The benchmark story is robust, but it surely wants cautious phrasing. GLM-OCR achieves the best reported scores among the many evaluated non-reference fashions on OmniDocBench v1.5, OCRBench (Text), UniMERNet, and TEDS_TEST. On PubTabNet, nonetheless, it does not lead general; MinerU 2.5 stories 88.4 versus GLM-OCR’s 85.2. For KIE, GLM-OCR outperforms the listed open-source rivals within the above desk, however Gemini-3-Pro scores larger on each Nanonets-KIE and Handwritten-KIE within the reference column. So the reserach crew helps a robust aggressive declare, however not a blanket ‘greatest at every part’ declare.
Deployment Details
The analysis crew state that GLM-OCR helps vLLM, SGLang, and Ollama, and will be fine-tuned by way of LLaMA-Factory. They additionally report throughput of 0.67 photos/s and 1.86 PDF pages/s below their analysis setup. In addition, they describe a MaaS API priced at 0.2 RMB per million tokens, with instance value estimates for scanned photos and simple-layout PDFs. These particulars counsel that GLM-OCR is being framed as each a analysis mannequin and a deployable system.
Key Takeaways
- GLM-OCR is a compact 0.9B multimodal OCR mannequin constructed with a 0.4B CogViT encoder and 0.5B GLM decoder.
- It makes use of Multi-Token Prediction (MTP) to enhance decoding effectivity, reaching 5.2 tokens per step on common and about 50% larger throughput.
- The mannequin makes use of a two-stage pipeline: PP-DocLayout-V3 handles structure evaluation, then GLM-OCR performs parallel region-level recognition.
- It helps each doc parsing and KIE: parsing outputs Markdown/JSON, whereas KIE straight generates JSON from the complete doc picture.

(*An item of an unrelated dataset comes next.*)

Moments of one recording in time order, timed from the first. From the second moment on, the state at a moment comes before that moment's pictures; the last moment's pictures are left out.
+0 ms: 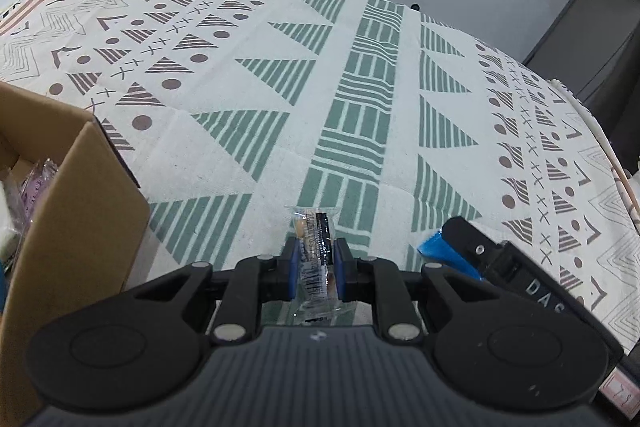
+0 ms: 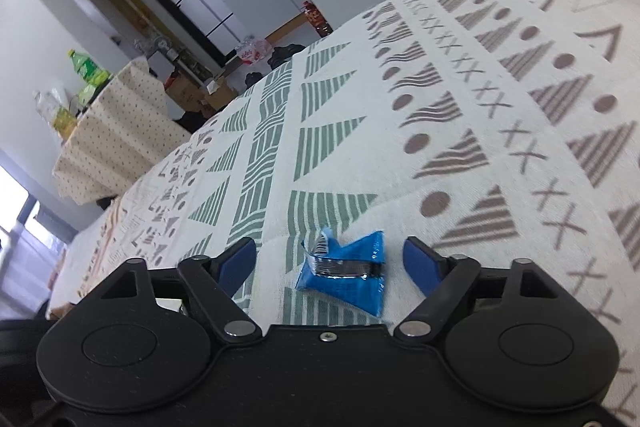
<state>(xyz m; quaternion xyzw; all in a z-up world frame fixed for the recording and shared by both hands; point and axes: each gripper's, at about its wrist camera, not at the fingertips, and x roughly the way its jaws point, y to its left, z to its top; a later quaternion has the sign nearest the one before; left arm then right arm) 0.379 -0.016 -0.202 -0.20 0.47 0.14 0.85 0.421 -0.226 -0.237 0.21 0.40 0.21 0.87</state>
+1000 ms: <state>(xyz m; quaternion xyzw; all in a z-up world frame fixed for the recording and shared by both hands) 0.294 -0.012 -0.121 -0.23 0.40 0.10 0.88 0.342 -0.245 -0.159 0.21 0.36 0.23 0.88</state>
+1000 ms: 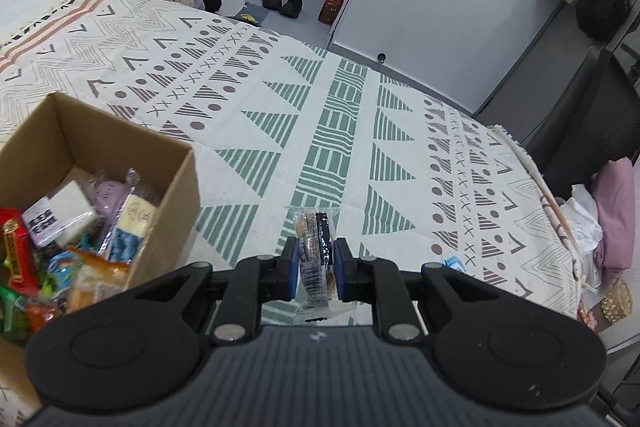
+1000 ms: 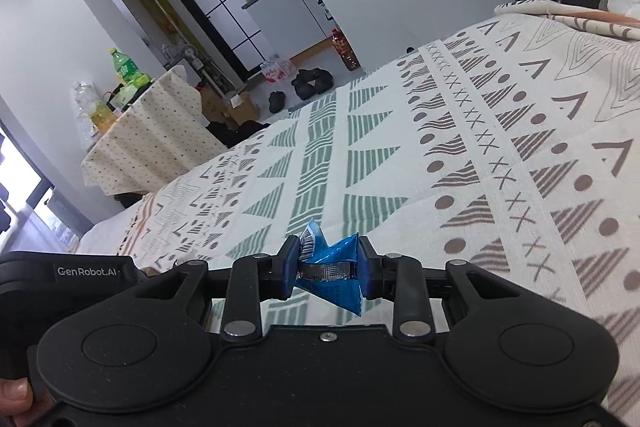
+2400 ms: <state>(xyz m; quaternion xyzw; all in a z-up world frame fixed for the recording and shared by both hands) 0.214 0.149 -0.070 -0.37 0.32 0.17 0.86 0.277 -0.138 -0.080 0.19 0.34 0.29 0.88</state>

- Benchmark outcomes are robust however not common wins: GLM-OCR leads a number of reported non-reference benchmarks, however MinerU 2.5 is larger on PubTabNet, and Gemini-3-Pro is larger on the reference-only KIE scores.
Check out Paper, Repo and Model Page. Also, be happy to observe us on Twitter and don’t overlook to hitch our 120k+ ML SubReddit and Subscribe to our Newsletter. Wait! are you on telegram? now you can join us on telegram as well.
The put up Zhipu AI Introduces GLM-OCR: A 0.9B Multimodal OCR Model for Document Parsing and Key Information Extraction (KIE) appeared first on MarkTechPost.